Masyarakat Indonesia mengenal ganja pada abad ke-19, setelah Belanda sengaja mendatangkan tanaman ganja dari India ke Aceh sebagai penghalau hama kopi di Gayo, Aceh Tengah. Ganja juga digunakan untuk melindungi tanaman tembakau dari hama ulat dengan ditanam berdampingan. Sisa daun ganja yang digunakan untuk membalut tembakau agar tetap kering dan tidak berulat ditemukan dibuang begitu saja di Pasar Aceh yang bersisian dengan Masjid Raya Baiturrahman Banda Aceh hingga 1945 . Masyarakat Aceh sendiri memandang ganja sebagai tanaman multiguna untuk mengendalikan gulma, hama, dan penyakit-penyakit pada tanaman utama seperti tembakau, cabai, atau tanaman budidaya lainnya. Oleh karena itu, untuk melindungi tanaman utamanya, seluruh lapisan petani menjadi penanam ganja. Selain untuk menghalau hama, sebagian masyarakat Aceh memanfaatkan biji ganja sebagai bumbu masak untuk jenis masakan tradisional tertentu.

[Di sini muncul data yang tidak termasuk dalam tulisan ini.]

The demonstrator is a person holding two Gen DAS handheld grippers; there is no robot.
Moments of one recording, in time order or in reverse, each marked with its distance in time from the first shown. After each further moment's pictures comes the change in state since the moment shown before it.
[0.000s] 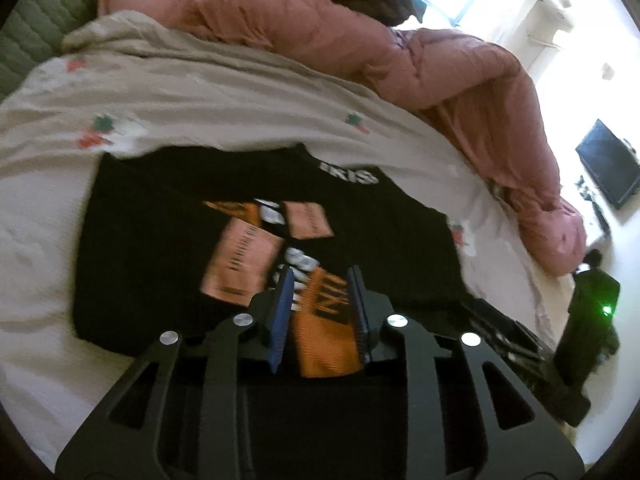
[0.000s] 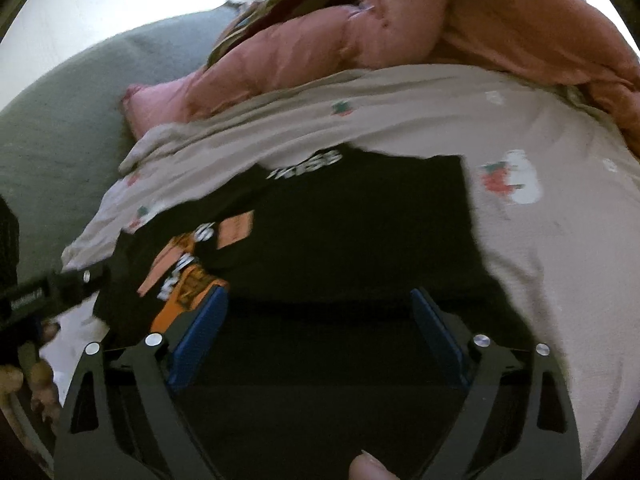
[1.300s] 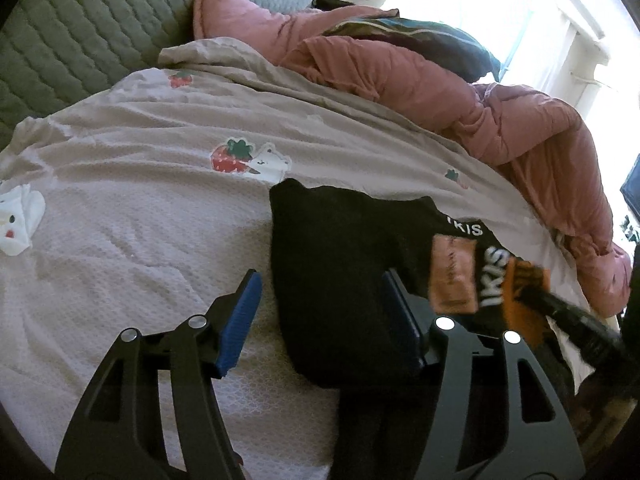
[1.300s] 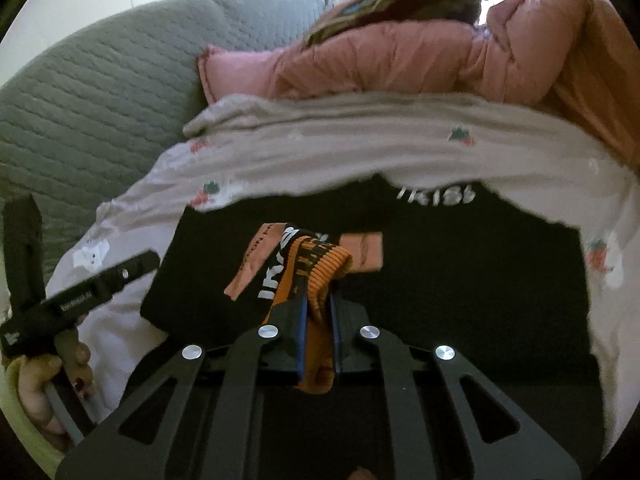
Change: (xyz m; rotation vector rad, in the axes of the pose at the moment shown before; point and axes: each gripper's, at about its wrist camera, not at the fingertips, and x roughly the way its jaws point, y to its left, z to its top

Ganja ketika itu tidak dibudidayakan secara khusus sebagai tanaman komersial. Sebelum Indonesia meratifikasi Konvensi Tunggal Narkotika PBB 1961 pada 1976, nilai ekonomi ganja di Indonesia jauh di bawah tembakau dan kopi serta hanya menjadi penghalau hama kedua tanaman itu. Pascapengesahan kebijakan tersebut, ganja mulai dibudidayakan, menjadi tanaman utama, serta bernilai jauh di atas kopi dan tembakau.